Hacker News new | ask | show | jobs
by philp 4496 days ago
Whatsapp has virtually no market share in the US. In basically all markets outside of the US, however, they are dominating the messaging space. Text messages in major EU countries like Germany and France have been almost completely supplanted by WhatsApp.
5 comments

> In basically all markets outside of the US, however, they are dominating the messaging space

...WhatsApp certainly isn't dominating in the Asian markets, you only have to look at WeChat.

WhatsApp is huge in Malaysia, where I'm from. WeChat, Line, and those other messaging apps are tiny in comparison.
From what I can tell, though, it's literally the two of those that are controlling the space outside the U.S.
er.. Line? KakaoTalk?
Is that because SMS costs a fortune in Europe? As an American with unlimited SMS/MMS, I don't see the point of WhatsApp at all.

I guess maybe if I wanted to send a text to somebody in Europe.

Nationwide SMS is dirt cheap in most of Europe too. But the cost goes up rapidly when you send messages across borders, say from Italy to Germany. And international MMS are just ridiculously expensive. A friend of mine once paid ~5€ for a single MMS sent from Croatia to Germany. Croatian, Slovenian and Austrian telcos all wanted their share of roaming fees.

With WhatsApp you don't need to worry about all these things.

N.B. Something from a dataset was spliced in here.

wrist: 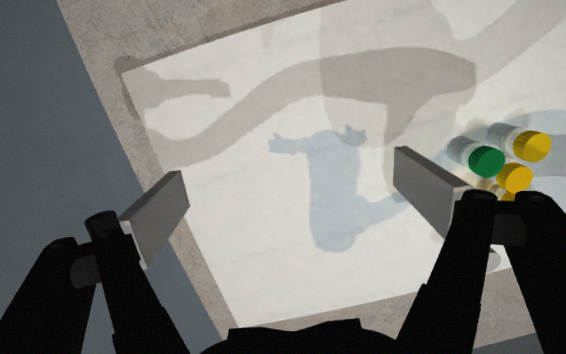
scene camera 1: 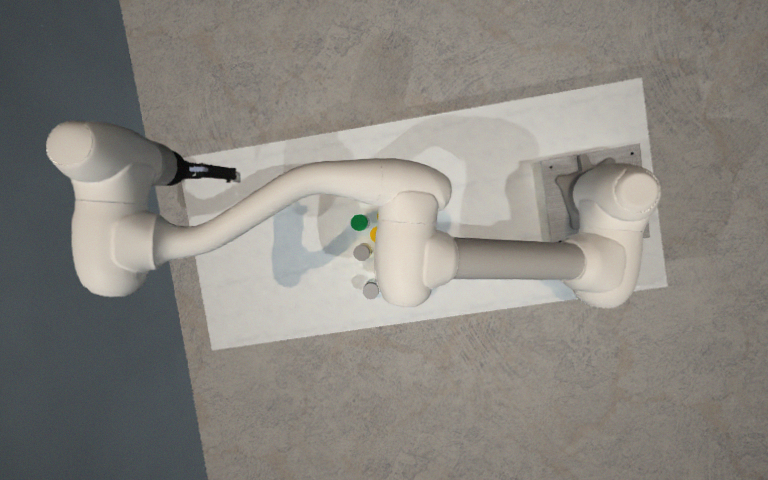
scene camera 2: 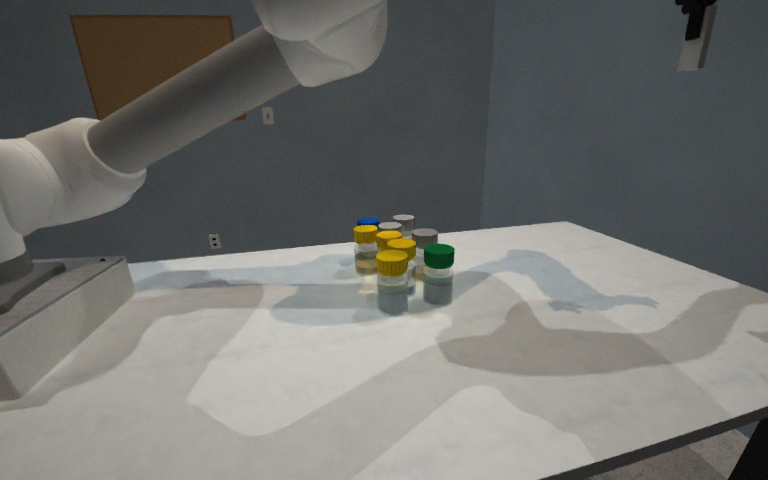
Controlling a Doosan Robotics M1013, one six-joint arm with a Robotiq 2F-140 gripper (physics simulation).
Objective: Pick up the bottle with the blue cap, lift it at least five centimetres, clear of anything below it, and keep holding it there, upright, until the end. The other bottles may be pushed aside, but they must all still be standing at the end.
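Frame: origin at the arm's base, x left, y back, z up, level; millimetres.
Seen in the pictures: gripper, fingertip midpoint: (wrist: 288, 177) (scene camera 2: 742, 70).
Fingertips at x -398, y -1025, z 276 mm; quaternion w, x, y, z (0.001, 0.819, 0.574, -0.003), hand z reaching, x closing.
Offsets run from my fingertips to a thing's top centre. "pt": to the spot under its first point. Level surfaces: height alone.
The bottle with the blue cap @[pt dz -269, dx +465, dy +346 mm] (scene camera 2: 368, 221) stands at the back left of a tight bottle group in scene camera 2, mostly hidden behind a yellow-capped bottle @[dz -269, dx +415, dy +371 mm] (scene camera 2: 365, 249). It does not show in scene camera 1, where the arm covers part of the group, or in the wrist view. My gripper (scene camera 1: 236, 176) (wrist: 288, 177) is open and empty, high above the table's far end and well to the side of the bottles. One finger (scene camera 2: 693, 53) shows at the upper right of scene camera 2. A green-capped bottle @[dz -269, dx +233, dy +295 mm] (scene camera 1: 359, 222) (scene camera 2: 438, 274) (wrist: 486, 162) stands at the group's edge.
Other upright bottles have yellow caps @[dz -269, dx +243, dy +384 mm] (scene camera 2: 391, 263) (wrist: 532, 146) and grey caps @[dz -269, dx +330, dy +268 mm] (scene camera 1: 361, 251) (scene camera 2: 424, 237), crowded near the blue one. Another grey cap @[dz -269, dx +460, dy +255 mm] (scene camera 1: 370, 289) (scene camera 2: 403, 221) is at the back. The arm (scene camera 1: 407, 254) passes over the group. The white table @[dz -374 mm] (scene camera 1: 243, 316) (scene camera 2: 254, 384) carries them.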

Seems like carriers or device manufacturers could easily undercut them by offering the same service, but preinstalled. I guess Apple already does, with iMessage. If only they weren't so blindly stubborn about interoperability.
The problem with iMessage is that you don't know if your friend has an iPhone.
I agree with this. In South Africa we use Whatsapp more than anything (including BBM these days). When I rocked up in Canada, I found that very few people use Whatsapp here, since BBM is losing market share, I find that most if not all of my colleagues are just using plain ol' text, as they get unlimited texting from their providers.
Whatsapp appears to have very little market share in the sparsely populated arse end of the world (Oceania), at least so far as I can tell. Not that that's exactly a large market, but still.
Surprisingly in France you can have illimited text messaging for 2€ per month, 1 hour of communication included.

Though I'm not sure about you stats for usage.

In Spain the same as that, or even more so. That's 45MM people at a single strike.